Riassunto delle puntate precedenti: il nostro Ahmed camminando ha trovato un amico.
Camminare aiuta a pensare. Quel pensare libero, dove i pensieri prima si affastellano, e poi a poco a poco, quasi al ritmo dei passi sulla sabbia, si mettono in fila, prendono un loro ordine, si fanno più radi e più limpidi, e iniziano a lasciare spazio, come se la distesa così vasta del deserto venisse portata dentro e ci facesse sentire più aperti, più ariosi.
Non so perché i primi pensieri che vengono alla partenza sono quelli più cattivi, i più difficili da tenere a bada, invariabilmente carichi di ansia e di dolore. Sono così difficili da scacciare perché ci invadono e anche perché sono bravi a nascondere da dove vengono. Anche se non abbiamo niente di visibile che ci tormenti, loro vanno a pescare giù in basso tutta la sporcizia accumulata, e ce la portano su, nel petto, nella gola.

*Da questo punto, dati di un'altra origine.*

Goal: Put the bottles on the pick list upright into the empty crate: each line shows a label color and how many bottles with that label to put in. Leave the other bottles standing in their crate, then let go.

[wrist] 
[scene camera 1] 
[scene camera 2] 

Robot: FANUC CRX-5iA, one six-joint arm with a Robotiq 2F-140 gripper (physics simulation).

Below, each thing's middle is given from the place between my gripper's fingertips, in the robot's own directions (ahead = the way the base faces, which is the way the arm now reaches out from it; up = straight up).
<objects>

E così ci troviamo a combattere un nemico invisibile, che porta avanti la sua guerriglia in modo subdolo, astuto, molto economico direi, perché sembra proprio che con poco sforzo riesca a farci così tanti danni. E poi, se non è così difficile affrontare una a una le difficolta pratiche del vivere, non so, un cammello con una spina nella zampa, una tappa intera senza neanche lo straccio di un pozzo d’acqua, un sentore di tempesta di sabbia in arrivo, così caratteristica, così chiara, facile da individuare se uno ne ha un minimo di pratica. No, questi sono pensieri tutti confusi, mescolati, come una melma grigia che si rigira nello stomaco, incapace di andare né su né giù, stagnante. Come possiamo combatterli se non riusciamo neanche a capirli, a intuire da dove vengono? E’ come se un confronto diretto fosse inutile, già perso in partenza, una di quelle tipiche situazioni in cui sai di essere troppo piccolo e inadeguato per farti largo da solo. E’ allora che si ha veramente bisogno di quello spazio, che bisogna lasciarlo entrare in noi a poco a poco, senza pensarci, passo dopo passo, respiro dopo respiro. E a quel punto non c’è più lotta, perché non c’è più opposizione. La melma subdola vuole schizzarcisi addosso e noi, piano piano, senza dire niente, senza scatti, ci togliamo di mezzo e la lasciamo passare via. Lei non trova più dove attaccarsi, mica può stare lì diritta a mezz’aria, così ricade, si frantuma e si spappola, recede, si prosciuga.
E oggi ho proprio capito quanto sia bello avere imparato queste cose. Perché quello che prima poteva distruggerci, o almeno lasciarci in un stato di debolezza, di prostrazione, incapaci di fare la prossima mossa, di andare avanti, adesso è diventato un altro passo avanti nella conquista di noi stessi. Il dolore non è riuscito a insudiciarci, ma è diventato quasi uno strumento di crescita, una pietra miliare che ci indica dove siamo arrivati. E forse può anche indicarci, a modo suo, se solo lo sappiamo ascoltare, da che parte andare, quale è la nostra direzione, quali saranno le prossime sfide. E ci aiuterà anche a capire, se non da dove è venuto, almeno il suo senso di prova riservataci sul cammino. Prova necessaria, perché tanto se non ci investiva in quel modo lì, ne avrebbe trovato un altro, più o meno cattivo, più o meno difficile da affrontare.
E quello con cui ci lascia tutto ciò è la sensazione di essere da un’altra parte. Come se qualcosa in noi si fosse staccata e innalzata di un pochino sopra il nostro corpo, e ci permettesse di guardarlo giù con un sorriso di dolcezza, di comprensione, di amore. Ma anche di amicizia, di fratellanza, di calore che protegge.
Visto da fuori, io sono sempre un cammelliere povero dalla pelle scura piuttosto impolverato che cammina sulla sabbia nel deserto con dei sandali un po’ ridicoli ai piedi, ma dentro dentro mi sento un principe vestito di seta azzurra con una spada d’oro scintillante.